### Exercise details:
Transcribe the records that follow in their entirety, omitting any pictures.

[Opening Dataset excerpts section]

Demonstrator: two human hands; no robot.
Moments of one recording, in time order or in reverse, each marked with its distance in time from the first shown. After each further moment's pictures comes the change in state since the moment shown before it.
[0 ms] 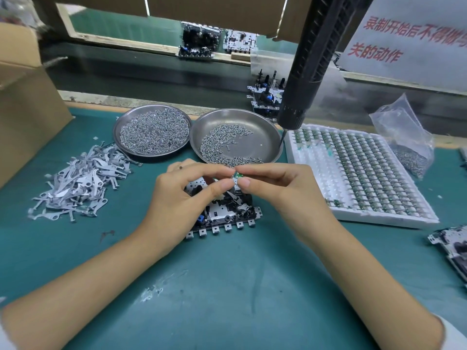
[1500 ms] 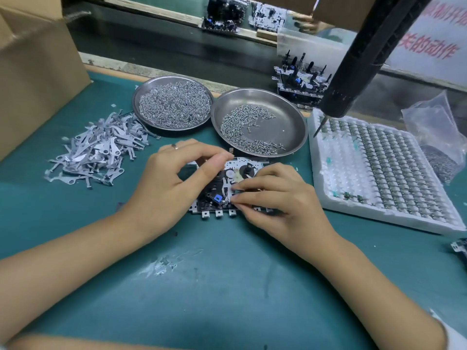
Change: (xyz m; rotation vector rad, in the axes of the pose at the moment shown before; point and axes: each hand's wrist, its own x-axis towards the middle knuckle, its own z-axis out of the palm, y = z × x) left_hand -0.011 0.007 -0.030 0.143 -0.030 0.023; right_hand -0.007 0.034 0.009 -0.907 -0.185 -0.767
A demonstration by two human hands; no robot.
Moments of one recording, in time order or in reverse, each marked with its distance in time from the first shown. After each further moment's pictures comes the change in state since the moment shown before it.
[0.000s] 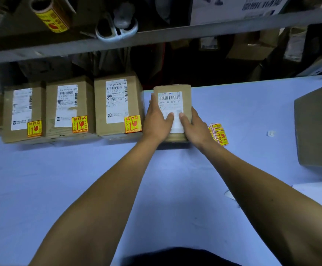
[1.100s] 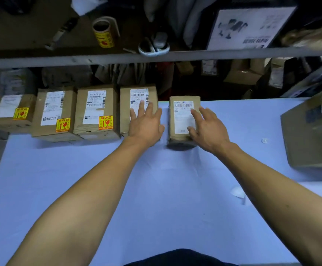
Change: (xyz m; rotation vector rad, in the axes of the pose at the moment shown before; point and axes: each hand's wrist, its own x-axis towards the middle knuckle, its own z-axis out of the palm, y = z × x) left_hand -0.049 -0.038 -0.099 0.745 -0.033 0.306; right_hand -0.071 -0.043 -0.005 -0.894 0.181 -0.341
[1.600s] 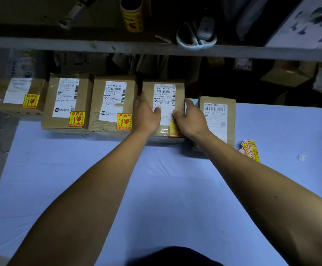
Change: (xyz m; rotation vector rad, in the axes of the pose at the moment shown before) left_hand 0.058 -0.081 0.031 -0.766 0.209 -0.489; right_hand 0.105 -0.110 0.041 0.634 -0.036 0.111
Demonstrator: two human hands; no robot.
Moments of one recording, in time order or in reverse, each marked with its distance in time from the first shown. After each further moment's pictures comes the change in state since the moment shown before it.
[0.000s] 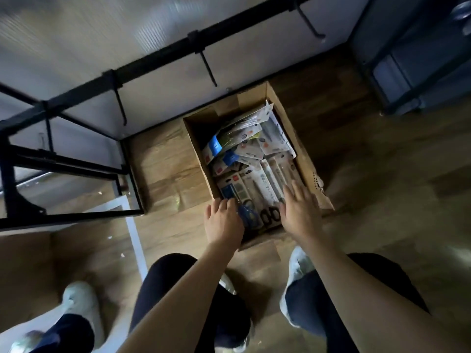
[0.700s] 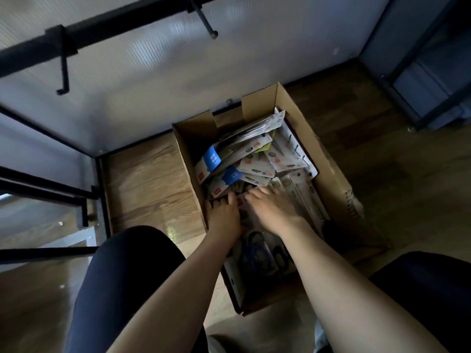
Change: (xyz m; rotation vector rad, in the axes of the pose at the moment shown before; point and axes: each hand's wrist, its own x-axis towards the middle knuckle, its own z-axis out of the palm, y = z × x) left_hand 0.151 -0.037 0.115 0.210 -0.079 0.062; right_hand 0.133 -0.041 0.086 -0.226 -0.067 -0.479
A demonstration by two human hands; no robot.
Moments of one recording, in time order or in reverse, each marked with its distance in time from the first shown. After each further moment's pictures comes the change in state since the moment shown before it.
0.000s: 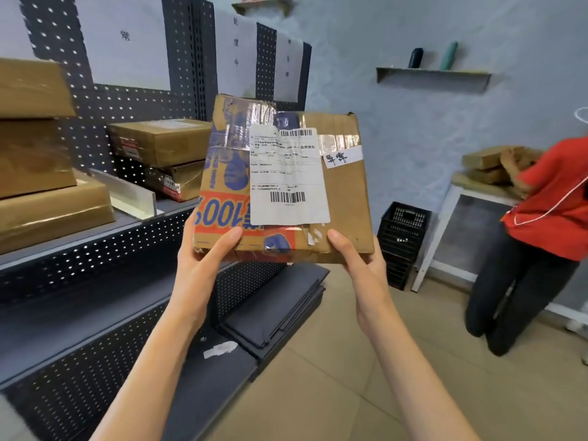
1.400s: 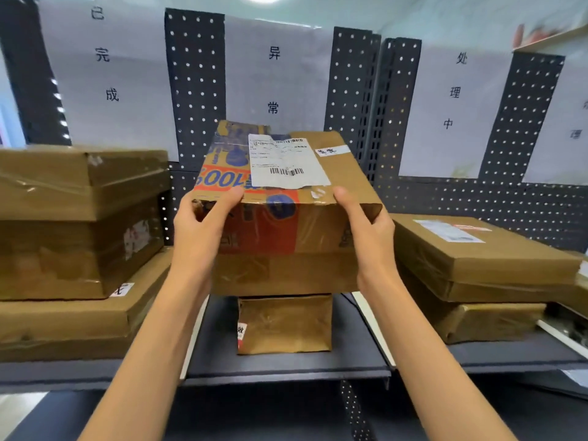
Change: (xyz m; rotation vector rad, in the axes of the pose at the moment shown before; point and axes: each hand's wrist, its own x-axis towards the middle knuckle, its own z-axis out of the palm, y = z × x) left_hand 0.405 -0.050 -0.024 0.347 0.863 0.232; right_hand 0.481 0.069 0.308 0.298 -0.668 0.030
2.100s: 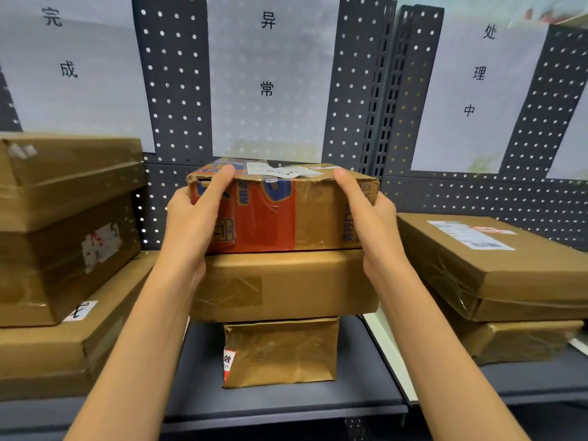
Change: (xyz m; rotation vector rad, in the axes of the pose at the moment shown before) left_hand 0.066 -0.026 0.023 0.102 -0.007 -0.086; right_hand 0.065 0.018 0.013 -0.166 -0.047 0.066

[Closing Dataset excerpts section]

### Output below:
Demonstrator: two human hands; no robot.
Moments of one recording, in time order or in reverse, each marked with its distance in time from the first shown. After each further moment's pictures comes the change in state since the moment shown before it.
[0 ms] 
[1500 ms] 
Change: (xyz m; rotation vector rad, in the axes of the pose at the moment shown before; point and axes: each hand's wrist, its own x-axis towards the middle knuckle, its own z-axis out of the palm, y = z × x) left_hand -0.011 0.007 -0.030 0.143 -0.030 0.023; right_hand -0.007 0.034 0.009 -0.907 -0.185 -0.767
A demonstration by two human hands; no robot.
Moments of one recording, in time order or in reverse, each marked with its distance in time from the first shown. After each further moment's pictures comes the change in state since the moment shown before it.
[0.000s] 
[1.100s] 
Change: (xyz m; rotation vector rad, in the axes of the pose at the moment shown before; point and axes: each hand's wrist, its own x-axis towards the middle knuckle, its own z-axis out of the palm, y = z × x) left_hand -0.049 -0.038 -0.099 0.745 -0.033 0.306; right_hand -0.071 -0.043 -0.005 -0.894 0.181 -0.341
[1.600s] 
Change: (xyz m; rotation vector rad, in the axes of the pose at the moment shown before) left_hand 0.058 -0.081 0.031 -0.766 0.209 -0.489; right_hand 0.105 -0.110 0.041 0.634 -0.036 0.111
Demonstrator: two human hands; no robot.
Moments of one recording, in time order or in reverse, each marked with its distance in time from the first shown. After each further moment's pictures comes the change in state since the moment shown before it.
[0.000s] 
[0.700s] 
Change: (xyz m; rotation vector rad, in the axes of the pose at the moment shown before; point and axes: each hand's wrist, its own x-axis towards the middle knuckle, its own z-axis out of the palm, y = z × x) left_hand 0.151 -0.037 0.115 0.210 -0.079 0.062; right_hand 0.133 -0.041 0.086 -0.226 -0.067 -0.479
A demonstration by two human hands; no robot.
Moments of one recording, in time order or in reverse, each marked with its distance in time from the first shown. After each further moment's pictures comes the change in state since the moment shown before it.
0.000s: 
1.400s: 
Change: (xyz m; rotation vector rad, in the axes of the pose at the moment shown before; point and axes: each hand's wrist, its own x-axis towards the middle knuckle, its own z-axis out of the palm, y = z × x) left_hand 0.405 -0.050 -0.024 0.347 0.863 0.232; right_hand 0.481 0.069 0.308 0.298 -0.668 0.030
2.100s: 
Change: (xyz m; rotation vector rad, in the axes of the pose at the moment shown before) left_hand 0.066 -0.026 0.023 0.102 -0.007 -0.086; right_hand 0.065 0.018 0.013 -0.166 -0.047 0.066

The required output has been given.